Multipotent MSC for Autoimmune Diseases

Mesenchymal stromal cells (MSCs) are also referred to as mesenchymal stem cells, though their true “stemness” has yet to demonstrated.¹¹ MSCs are capable of differentiating in vitro and in vivo to different MSC lineages, including adipose, bone, cartilage, muscle, and myelosupportive stroma. MSCs may be isolated from bone marrow, skeletal muscle, adipose tissue, synovial membranes, and other connective tissues of human adults, as well as cord blood and placental products, and are defined by using a combination of phenotypic markers and functional properties.

In vitro, MSCs have vast proliferative potential, can clonally regenerate, and can give rise to differentiated progeny.
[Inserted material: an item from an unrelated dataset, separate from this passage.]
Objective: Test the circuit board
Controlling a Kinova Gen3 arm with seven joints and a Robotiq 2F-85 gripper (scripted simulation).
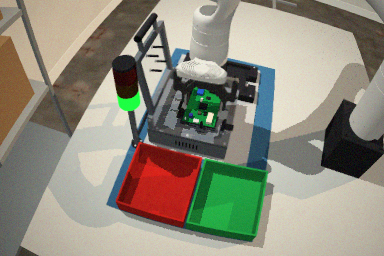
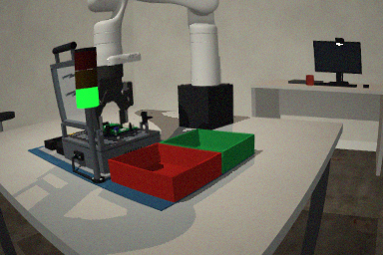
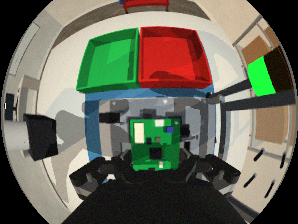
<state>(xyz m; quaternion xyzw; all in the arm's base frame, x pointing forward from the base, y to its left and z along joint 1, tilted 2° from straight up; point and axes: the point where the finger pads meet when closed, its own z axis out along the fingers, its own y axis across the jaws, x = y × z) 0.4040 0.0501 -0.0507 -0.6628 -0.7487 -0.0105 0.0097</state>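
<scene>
The green circuit board is 10 mm below my hand. Also, from my hand: tester lid 110 mm ahead, 10 mm to the left, 100 mm above; green bin 130 mm behind, 190 mm to the left, 70 mm below; red bin 20 mm ahead, 200 mm to the left, 70 mm below.
</scene>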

These cells also exhibit anti-proliferative and anti-inflammatory properties in vitro and in vivo, making them candidates for treatment of acute inflammatory autoimmune disease.¹² Regardless of whether or not MSCs are true stem cells, clinical benefit from MSCs may not require sustained engraftment of large numbers of cells or differentiation into specific tissues. It is possible that a therapeutic benefit can be obtained by local paracrine production of growth factors and a provision of temporary antiproliferative and immunomodulatory properties.

MSCs enjoy a degree of immune privilege in that allogeneic MSCs may be infused into patients without any preconditioning and seem to survive long enough to exert positive clinical effects without acute toxicity.

The mechanisms underlying the immunosuppressive effect of MSCs remain to be fully clarified, with sometimes-conflicting data probably reflecting the variable definitions and experimental conditions. Certainly, mechanisms may be multiple and involve both cell contact and the production of soluble factors including interleukin (IL)-10, transforming growth factor-beta, hepatocyte growth factor, IL-1 receptor antagonist, and soluble HLA-G.

Animal Models

It may be impossible to try to separate the anti-inflammatory, immunomodulatory, and tissue protective “trophic” effects of MSC. An immunosuppressive effect of MSC in vivo was first suggested in a baboon model, where infusion of ex vivo expanded donor or third-party MSCs delayed the time to rejection of histoincompatible skin grafts. In murine models, MSCs can also down-regulate bleomycin-induced lung inflammation and fibrosis, if given early (but not late) after the induction. A similar effect was observed in a murine hepatic fibrosis model (carbon tetrachloride-induced) using an MSC line. Tissue protective effects were also seen in a rat kidney model of ischemia/reperfusion injury in which syngeneic MSCs were used.